Today in ClusterDuff reverberations, we hear that the Government Leader in the Senate, Marjorie LeBreton, wants to call in the Auditor General to do a full comprehensive audit of Senators’ expenses, not just the systems and administration audit that he did in 2012. There have been concerns in the past that the AG, being an officer of parliament, would be in a kind of conflict auditing his own bosses, but we’ll see if those remain. LeBreton didn’t consult with the opposition about the motion, but the Liberals have since said sure – but audit the Commons’ expenses in as comprehensive manner as well. And the Government Whip, Gordon O’Connor, doesn’t sound like he’s too keen about that idea, pretending that the last AG audit into systems and administration on the House side was “comprehensive” (which it wasn’t). There are also questions as to whether the AG’s office is set to handle this kind of forensic audit, or if it wouldn’t be better to send it to an outside firm with that kind of expertise. Elsewhere, Senator Tkachuk says that they will be setting up a permanent audit subcommittee for the Senate, but they are still discussing whether or not it will have outside members (such as what Senator McCoy suggested, as they do in the House of Lords).
The RCMP, meanwhile, say they are still looking into what evidence there is with regards to the audits and the Wright-Duffy affair, but haven’t yet started a formal investigation. The town of Wadena, Saskatchewan, is divided over the question of Pamela Wallin, so much so that her family is apparently getting death threats from some people. Here’s a handy catch-up of the audit facing Wallin, and the political consequences for the PM.
Thanks to some Order Paper questions, we may know what Nigel Wright’s salary was by sometime this fall. It also appears that Wright will be represented by his predecessor as Chief of Staff, Guy Giorno, interestingly enough.
It looks as though CTV pulled Don Martin’s epic Duffy takedown on Friday after the nervous broadcaster sought legal advice.
Former “elected” Senator Bert Brown says that the Senate’s problems are because people mindlessly follow their leaders. Um, didn’t he gripe that Senators are obligated to support the PM who appointed them? And there is dissent in both caucuses over bills. Apparently he didn’t pay attention to Conservative Senator Pierre-Claude Nolin on the crime bills, or Richard Neufeld on his precious Senate “reform” bill when Neufeld called out its many problems. (Perhaps we need to stop interviewing Brown, whose grasp on reality – not to mention the constitution and the rules of the Senate – seems to be increasingly tenuous at best).

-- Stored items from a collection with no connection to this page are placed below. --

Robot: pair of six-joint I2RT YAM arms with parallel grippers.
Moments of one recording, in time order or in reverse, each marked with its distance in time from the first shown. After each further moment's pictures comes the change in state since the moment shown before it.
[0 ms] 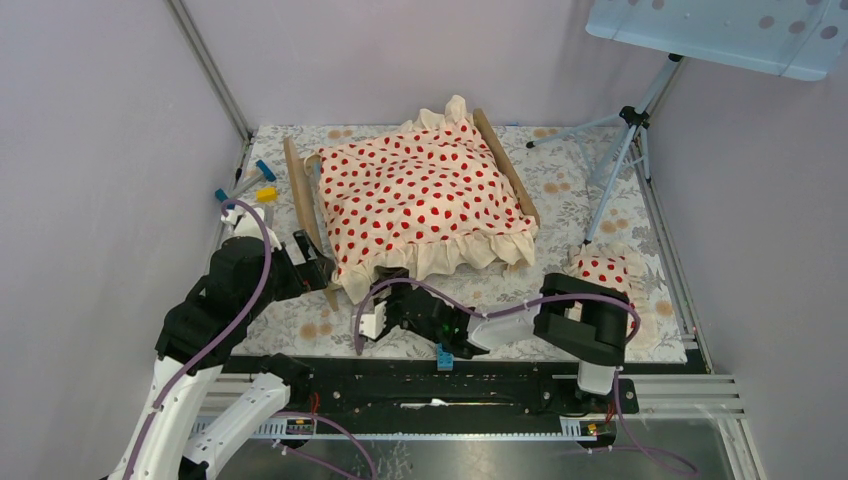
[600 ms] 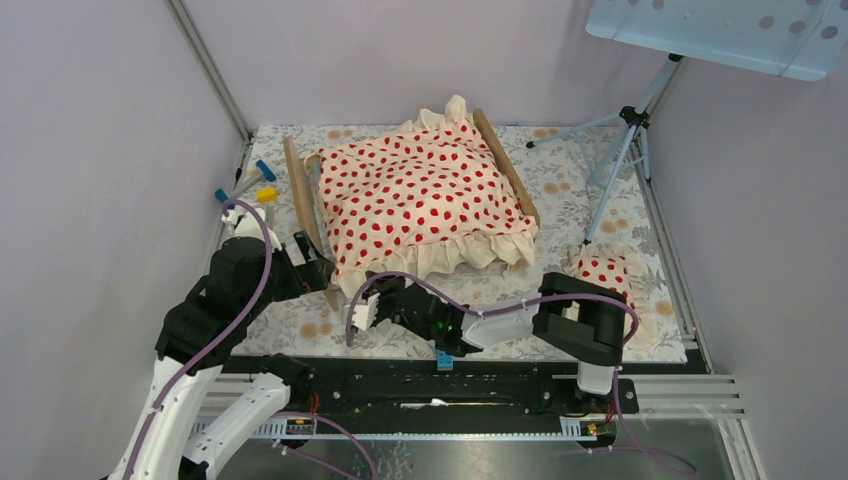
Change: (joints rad) left arm 0.000 0.000 0.001 -0.008 -0.002 0.014; right arm 0.010 0.053 0.072 0.057 0.061 -0.009
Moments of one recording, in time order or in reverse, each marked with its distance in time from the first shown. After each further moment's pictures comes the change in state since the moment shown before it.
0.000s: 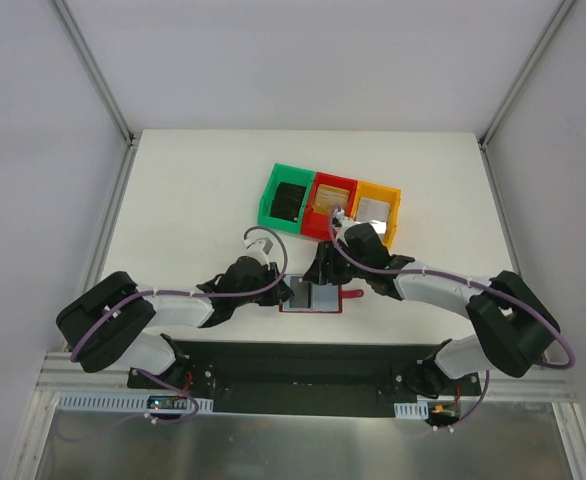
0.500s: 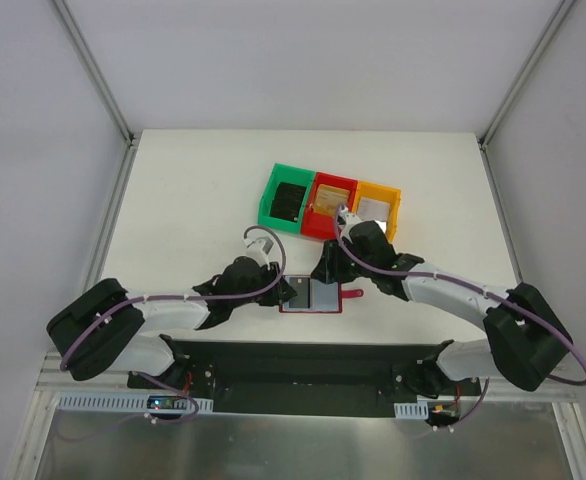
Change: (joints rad) left arm -0.013 -0.084 -0.008 -0.020 0.014 0.008; right arm -0.004 -0.092 0.018 -0.124 0.044 -0.076
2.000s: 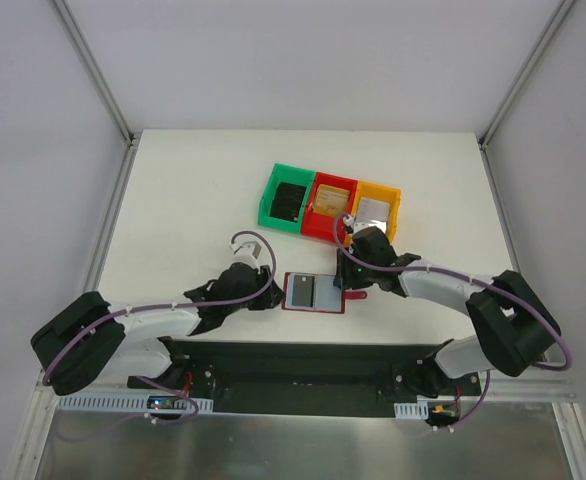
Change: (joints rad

It looks like the Canadian Forces National Investigation Service was also looking into how CTV’s Bob Fife got information on former Chief of Defence Staff Walt Natynczyk’s use of Challenger jets, because the top general was miffed about the exposure. Fife said that he asked the NIS several times whether they were investigating him, and they told him no, which we now know isn’t the case, and is a worrying sign about the NIS being used for political purposes.
Irwin Cotler’s Order Paper question about the costs of the omnibus crime bill to date has come back with some answers, but for others it remains too soon to tell how many people have been affected by the new provisions. Meanwhile, Rob Nicholson insists that the Not Criminally Responsible bill is “reasonable,” but won’t provide a lot of details on things like ensuring that there is adequate capacity for treatment in provincial mental health facilities.
Another Order Paper question result is a look at federal loan repayments, but lo, there is disagreement between departments on disclosing repayment rates and such.
RCMP Commissioner Bob Paulson hit back at some of the harassment claims against the Force while at a Senate committee hearing yesterday. It was an oddly combative tone, in contrast to the more contrite tone that he tends to strike on these issues, but he nevertheless admits there are bona fide cases they are looking to deal with – but he nevertheless finds some of the claims “outlandish.”
Kady O’Malley previews some of the more interesting policy resolutions for the upcoming Conservative convention.
The CRTC has laid out a new code of conduct for wireless carriers, which allows exits from three-year contracts and caps roaming charges and so on. So far so good, right? Well, it sounds like it’s more like baby steps in a market that remains largely devoid of competition.
A number of nations signed a treaty to regulate the global arms trade – but not Canada. Baird isn’t saying that we won’t – just not now, and they need to consult Canadians, and so on.
Mike Moffatt looks at the issue of retroactive taxation hurting Canadian businesses.
Economist Stephen Gordon gives an introduction to the issue of productivity, and why it’s important for our economy.
The Canadian Bar Association’s magazine interviews Bob Rae about his transition from going from interim leader back to MP.
And Andrew Coyne sees signs of independent thought emerging in an otherwise devoid wasteland that is Canadian politics, and is pleased by what he sees.